*Given material*.
--*--
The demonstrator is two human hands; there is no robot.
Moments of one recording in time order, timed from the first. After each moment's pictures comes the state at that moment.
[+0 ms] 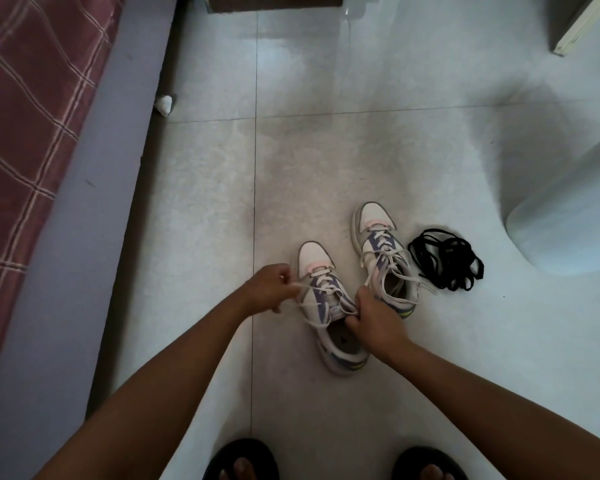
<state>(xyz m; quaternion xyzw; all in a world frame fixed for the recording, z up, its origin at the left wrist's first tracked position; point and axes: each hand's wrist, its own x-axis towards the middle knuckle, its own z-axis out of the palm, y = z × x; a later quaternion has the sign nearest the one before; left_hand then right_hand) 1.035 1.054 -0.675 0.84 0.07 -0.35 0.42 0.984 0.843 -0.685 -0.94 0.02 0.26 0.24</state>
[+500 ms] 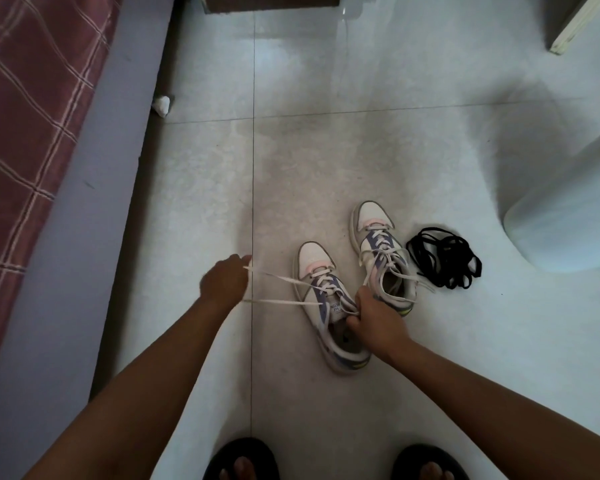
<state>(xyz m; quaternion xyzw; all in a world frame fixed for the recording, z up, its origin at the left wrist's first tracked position) 1.039 1.099 -0.689 0.96 0.14 -0.17 0.17 0.983 0.839 -0.690 -0.94 0.03 0.27 0.23</state>
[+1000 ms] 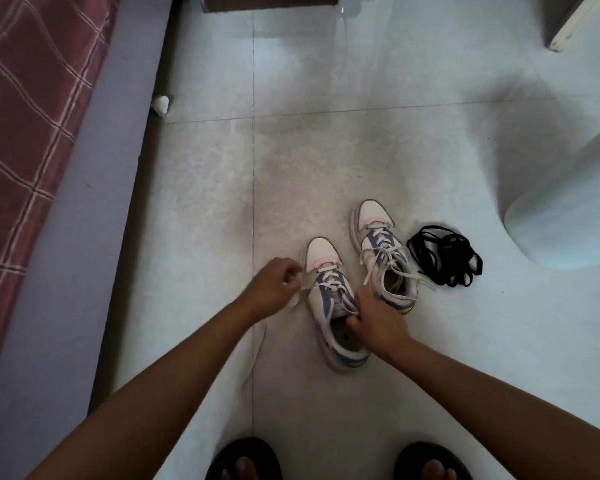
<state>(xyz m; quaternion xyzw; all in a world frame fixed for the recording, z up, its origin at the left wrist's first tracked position) 1.026 1.044 -0.667 0.90 -0.03 -0.21 0.37 0.982 0.840 -0.688 -0.94 0.02 0.26 0.22</state>
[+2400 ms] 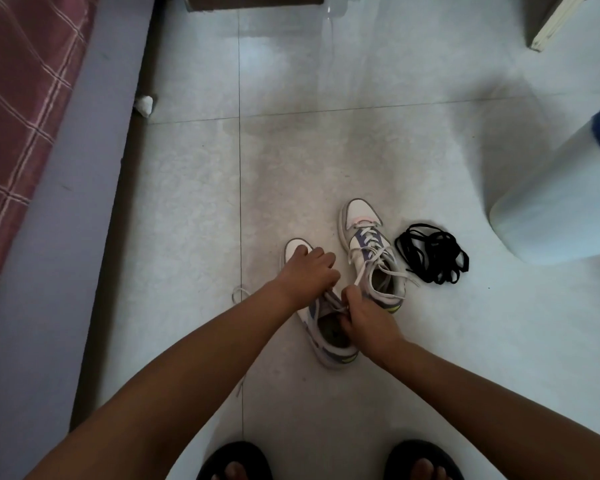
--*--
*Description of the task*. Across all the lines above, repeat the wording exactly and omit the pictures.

*Response below*.
The demonstrator is two human hands; there is no robot.
Moments of one recording in time order, timed from the first. After each moment's pictures comes the state at that moment.
[+0 ms] 
<state>(xyz m; quaternion xyzw; all in a world frame fixed for the recording, z up, its origin at the left wrist's first tracked position; point and axes: each hand's wrist, its own x-axis towards the middle knuckle, its own z-axis out of the palm, y = z × x; a later quaternion has the sign nearest the one before; left_hand then right_hand) 1.035 1.054 -0.675 0.84 0.07 -0.35 0.42 0.984 0.843 -0.685 -0.94 0.02 0.26 0.24</state>
[+500 ms] 
<state>(xyz m; quaternion xyzw; all in a world frame fixed for the recording, z up, its origin at the left wrist's first tracked position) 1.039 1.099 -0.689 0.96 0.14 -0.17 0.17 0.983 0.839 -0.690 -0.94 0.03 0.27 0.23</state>
[+1000 ms] 
<state>(xyz m; quaternion xyzw; all in a world frame fixed for the recording, z up, its origin at the left wrist's first tracked position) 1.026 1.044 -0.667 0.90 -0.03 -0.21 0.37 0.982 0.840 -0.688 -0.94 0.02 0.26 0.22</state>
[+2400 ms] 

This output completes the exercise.